Gas chromatography (GC) resolution and sensitivity are often limited by matrix effects in "real world" samples that originate outside of a laboratory. GC separation and detection may encounter interference from nonvolatile constituents, side-effects of large sample volumes and the chemical activity of matrix compounds and derivatization residues. A number of sample preparation techniques increase analyte concentrations and detector response while reducing matrix effects, including classical liquid–liquid extraction, chemical derivatization and sample preconcentration, as well as headspace, thermal desorption and large-volume sample injection.

Solid-phase microextraction (SPME) is a relatively new sample extraction technique — first described in the 1990s by Pawliszyn (1,2) — that brings some unique capabilities to bear on the chromatographic analysis of dilute solutions in difficult matrices, both liquid and gaseous. Essentially, SPME consists of two discrete steps: solute absorption from the sample matrix into a thick layer of silicone or related adsorptive material, followed by transfer of the absorbed analytes into a chromatography inlet system by thermal or liquid desorption.

SPME has been applied to both GC and liquid chromatography (LC) separations It eliminates the need for large-volume sample transfer into a GC column by concentrating analytes into the fibre coating while leaving the bulk of the solvent and nonvolatile residues behind. SPME uses orders of magnitude less solvent and has significant potential to greatly reduce or eliminate solvent consumption and the concomitant issues of used solvent disposal as part of sample preparation.

A related technique, stir-bar sorptive extraction (SBSE), uses a magnetic stir bar coated with a thick layer of absorptive polymer. The stir bar is exposed to sample solution for a time, during which solutes are absorbed into the polymer coating. Subsequently the stir bar is removed, dried and then thermally desorbed for GC injection, or the absorbed analytes can be backextracted with a different solvent. SBSE uses a larger volume of absorbent than SPME and, thus, is more efficient at extracting analytes with less absorbent solubility. Therefore, SBSE is generally more sensitive than SPME.
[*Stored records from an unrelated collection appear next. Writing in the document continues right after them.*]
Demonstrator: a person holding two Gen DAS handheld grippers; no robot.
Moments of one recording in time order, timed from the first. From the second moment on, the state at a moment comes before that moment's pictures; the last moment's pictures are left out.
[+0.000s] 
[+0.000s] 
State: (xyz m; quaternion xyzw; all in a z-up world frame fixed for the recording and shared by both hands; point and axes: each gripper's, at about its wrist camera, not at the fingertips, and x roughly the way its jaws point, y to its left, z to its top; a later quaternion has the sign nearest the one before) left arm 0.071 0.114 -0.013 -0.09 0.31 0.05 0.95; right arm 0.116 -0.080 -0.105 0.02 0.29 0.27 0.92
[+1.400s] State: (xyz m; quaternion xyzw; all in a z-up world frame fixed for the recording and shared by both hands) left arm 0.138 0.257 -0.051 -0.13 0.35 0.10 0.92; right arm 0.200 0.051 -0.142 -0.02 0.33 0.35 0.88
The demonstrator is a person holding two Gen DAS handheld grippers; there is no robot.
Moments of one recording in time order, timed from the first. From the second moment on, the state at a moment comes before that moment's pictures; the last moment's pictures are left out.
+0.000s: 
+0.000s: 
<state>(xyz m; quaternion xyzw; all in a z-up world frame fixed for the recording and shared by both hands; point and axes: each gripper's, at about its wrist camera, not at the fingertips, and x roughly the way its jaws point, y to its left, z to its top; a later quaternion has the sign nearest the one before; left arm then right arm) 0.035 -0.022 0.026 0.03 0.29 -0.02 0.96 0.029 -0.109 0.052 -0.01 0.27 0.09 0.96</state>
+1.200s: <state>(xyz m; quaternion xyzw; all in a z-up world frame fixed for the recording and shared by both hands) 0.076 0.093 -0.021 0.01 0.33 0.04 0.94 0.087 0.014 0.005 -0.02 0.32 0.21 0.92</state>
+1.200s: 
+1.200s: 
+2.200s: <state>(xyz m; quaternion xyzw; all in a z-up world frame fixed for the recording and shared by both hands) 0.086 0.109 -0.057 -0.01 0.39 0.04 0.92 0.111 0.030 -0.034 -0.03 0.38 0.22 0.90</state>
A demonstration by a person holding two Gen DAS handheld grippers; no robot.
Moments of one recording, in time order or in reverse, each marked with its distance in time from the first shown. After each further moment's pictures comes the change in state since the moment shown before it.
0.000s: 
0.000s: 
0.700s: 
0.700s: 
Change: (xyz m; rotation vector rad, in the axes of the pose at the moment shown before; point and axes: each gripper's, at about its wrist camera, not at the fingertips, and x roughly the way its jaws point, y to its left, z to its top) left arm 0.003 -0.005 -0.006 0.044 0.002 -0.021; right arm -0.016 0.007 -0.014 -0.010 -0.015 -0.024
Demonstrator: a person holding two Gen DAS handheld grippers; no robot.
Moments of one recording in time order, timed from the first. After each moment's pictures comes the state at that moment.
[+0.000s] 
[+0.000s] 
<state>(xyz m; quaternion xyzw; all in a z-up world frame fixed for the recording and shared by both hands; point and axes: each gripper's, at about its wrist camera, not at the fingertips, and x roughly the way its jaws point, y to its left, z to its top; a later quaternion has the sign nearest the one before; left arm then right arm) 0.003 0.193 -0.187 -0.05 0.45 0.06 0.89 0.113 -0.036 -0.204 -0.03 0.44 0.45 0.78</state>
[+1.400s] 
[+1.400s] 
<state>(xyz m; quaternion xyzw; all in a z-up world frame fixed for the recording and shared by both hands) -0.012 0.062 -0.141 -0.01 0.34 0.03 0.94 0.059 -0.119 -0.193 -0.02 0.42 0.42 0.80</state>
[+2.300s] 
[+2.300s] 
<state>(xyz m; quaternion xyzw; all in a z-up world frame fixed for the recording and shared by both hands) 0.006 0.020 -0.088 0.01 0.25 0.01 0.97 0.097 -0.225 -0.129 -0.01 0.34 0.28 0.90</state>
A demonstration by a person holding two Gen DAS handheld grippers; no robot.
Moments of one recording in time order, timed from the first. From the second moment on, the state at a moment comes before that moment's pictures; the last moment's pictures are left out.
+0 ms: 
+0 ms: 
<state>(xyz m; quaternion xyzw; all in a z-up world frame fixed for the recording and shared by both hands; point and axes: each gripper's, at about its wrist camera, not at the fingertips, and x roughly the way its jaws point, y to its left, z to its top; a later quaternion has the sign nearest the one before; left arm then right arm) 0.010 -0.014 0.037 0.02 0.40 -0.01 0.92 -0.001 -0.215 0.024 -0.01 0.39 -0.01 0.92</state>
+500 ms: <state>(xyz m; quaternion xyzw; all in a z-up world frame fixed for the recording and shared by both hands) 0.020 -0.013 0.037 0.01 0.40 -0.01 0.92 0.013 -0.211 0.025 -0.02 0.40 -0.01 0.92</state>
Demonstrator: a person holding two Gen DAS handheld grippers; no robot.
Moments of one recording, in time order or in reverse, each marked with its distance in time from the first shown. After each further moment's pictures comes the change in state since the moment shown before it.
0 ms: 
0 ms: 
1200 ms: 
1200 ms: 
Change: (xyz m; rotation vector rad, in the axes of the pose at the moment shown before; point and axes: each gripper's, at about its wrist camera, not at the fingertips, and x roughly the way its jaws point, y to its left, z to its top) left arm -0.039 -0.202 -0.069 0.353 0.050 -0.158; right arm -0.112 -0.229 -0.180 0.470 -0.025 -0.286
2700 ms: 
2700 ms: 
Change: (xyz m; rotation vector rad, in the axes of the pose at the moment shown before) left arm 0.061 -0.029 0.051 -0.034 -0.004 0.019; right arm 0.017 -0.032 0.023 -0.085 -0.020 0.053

SPME applications cover a broad range that includes flower scents (3), chemical warfare agents (4), pharmaceutical process impurities (5), the determination of organochlorine pesticides in Chinese teas (6), volatile compounds in acidic media (7) and cheese (8), volatile phenols in wine (9), environmental pollutants in water samples (10), chloroanisoles in cork stoppers (11), volatile aliphatic amines in air (12) and phenylurea herbicides in aqueous samples (13).